What this task involves ->
Exactly how many lines in this listing contain "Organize"? Only the number is needed.

------ Supplied data

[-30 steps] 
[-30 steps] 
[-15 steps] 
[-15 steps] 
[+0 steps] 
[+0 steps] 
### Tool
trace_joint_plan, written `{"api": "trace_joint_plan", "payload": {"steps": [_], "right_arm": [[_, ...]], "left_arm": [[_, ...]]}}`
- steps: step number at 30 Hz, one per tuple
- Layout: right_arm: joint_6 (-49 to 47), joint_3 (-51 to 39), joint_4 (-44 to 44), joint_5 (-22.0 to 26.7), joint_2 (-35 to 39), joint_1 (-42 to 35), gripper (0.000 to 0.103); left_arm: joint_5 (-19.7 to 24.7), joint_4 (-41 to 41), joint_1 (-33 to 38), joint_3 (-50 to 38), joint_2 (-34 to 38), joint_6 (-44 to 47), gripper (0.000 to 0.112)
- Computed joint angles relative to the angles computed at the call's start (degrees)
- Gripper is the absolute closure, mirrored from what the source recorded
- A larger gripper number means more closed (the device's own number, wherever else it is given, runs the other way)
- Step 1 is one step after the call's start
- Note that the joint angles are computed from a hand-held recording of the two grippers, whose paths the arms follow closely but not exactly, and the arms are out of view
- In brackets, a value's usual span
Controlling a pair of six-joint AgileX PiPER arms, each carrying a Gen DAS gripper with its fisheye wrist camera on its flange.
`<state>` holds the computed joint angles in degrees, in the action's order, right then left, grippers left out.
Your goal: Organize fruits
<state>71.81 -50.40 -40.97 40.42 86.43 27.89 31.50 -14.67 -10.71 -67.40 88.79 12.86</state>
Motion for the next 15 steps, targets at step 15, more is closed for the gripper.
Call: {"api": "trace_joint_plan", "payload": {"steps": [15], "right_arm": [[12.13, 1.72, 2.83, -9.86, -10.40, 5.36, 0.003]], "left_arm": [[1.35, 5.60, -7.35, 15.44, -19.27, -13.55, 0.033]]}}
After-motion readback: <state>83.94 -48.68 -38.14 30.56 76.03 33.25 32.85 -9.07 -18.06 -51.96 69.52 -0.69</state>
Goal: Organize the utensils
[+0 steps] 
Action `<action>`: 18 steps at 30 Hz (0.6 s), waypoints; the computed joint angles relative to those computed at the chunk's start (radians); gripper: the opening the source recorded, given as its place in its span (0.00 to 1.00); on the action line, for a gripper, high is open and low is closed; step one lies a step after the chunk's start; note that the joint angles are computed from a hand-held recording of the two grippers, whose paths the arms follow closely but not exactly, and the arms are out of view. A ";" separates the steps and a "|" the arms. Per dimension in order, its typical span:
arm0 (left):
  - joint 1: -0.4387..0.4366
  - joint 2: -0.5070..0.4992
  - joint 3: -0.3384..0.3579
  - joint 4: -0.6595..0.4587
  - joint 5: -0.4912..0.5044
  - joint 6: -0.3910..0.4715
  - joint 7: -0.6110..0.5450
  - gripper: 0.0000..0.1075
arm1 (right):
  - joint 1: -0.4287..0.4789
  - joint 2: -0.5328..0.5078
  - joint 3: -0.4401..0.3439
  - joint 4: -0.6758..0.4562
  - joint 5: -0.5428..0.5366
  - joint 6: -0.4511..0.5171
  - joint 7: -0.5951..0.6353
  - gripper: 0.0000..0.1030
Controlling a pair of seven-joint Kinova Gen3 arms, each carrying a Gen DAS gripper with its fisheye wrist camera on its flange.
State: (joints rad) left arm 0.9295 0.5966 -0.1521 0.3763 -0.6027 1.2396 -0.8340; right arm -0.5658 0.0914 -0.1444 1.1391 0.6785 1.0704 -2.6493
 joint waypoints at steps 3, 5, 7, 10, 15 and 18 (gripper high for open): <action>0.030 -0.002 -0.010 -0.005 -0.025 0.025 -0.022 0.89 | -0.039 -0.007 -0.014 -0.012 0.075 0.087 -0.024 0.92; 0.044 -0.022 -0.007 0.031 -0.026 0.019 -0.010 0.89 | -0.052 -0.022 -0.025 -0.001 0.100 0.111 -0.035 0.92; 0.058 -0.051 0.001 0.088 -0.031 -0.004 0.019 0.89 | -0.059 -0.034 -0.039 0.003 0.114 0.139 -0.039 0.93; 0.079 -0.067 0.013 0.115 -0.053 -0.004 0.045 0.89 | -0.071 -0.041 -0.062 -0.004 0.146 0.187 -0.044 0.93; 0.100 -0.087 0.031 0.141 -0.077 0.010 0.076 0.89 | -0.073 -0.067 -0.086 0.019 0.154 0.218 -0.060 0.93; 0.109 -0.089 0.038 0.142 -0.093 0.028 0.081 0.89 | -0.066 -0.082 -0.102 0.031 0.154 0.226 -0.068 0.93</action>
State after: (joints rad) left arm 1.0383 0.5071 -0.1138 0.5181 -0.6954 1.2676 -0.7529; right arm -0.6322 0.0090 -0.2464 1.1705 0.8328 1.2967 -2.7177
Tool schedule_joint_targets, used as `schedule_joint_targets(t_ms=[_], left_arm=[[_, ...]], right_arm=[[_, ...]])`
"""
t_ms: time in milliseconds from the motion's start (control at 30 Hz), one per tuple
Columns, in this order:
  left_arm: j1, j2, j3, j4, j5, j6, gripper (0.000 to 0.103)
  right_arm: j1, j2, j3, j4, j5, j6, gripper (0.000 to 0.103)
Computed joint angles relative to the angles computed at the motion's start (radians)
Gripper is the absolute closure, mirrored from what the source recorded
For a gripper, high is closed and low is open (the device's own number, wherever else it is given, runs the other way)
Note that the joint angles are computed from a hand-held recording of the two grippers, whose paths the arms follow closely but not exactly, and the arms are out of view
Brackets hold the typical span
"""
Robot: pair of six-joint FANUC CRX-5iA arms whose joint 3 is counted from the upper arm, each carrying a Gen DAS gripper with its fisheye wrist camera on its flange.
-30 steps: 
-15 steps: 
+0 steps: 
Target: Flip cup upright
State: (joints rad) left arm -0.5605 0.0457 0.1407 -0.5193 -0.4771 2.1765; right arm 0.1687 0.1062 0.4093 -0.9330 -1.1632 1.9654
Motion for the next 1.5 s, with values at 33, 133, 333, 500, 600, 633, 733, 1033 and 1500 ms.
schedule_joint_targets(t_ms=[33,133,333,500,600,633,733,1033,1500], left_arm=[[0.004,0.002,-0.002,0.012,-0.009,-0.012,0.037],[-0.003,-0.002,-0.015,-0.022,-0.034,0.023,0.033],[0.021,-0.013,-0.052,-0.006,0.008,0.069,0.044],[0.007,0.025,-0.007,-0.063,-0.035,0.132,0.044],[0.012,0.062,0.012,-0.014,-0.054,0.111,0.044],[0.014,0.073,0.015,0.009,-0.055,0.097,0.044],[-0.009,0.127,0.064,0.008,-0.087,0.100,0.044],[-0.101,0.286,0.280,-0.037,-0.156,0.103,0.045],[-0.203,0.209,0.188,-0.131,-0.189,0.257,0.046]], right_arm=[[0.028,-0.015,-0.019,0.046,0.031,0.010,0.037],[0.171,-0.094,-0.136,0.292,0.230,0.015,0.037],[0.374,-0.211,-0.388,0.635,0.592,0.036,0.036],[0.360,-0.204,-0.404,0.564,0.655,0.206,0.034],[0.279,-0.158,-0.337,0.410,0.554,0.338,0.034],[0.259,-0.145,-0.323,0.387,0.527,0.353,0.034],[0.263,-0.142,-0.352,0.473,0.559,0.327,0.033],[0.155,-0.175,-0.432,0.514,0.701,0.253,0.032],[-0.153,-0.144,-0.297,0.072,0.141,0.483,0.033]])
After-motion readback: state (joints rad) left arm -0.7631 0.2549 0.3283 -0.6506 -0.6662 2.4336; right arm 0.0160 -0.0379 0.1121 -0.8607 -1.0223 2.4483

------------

Task result ->
2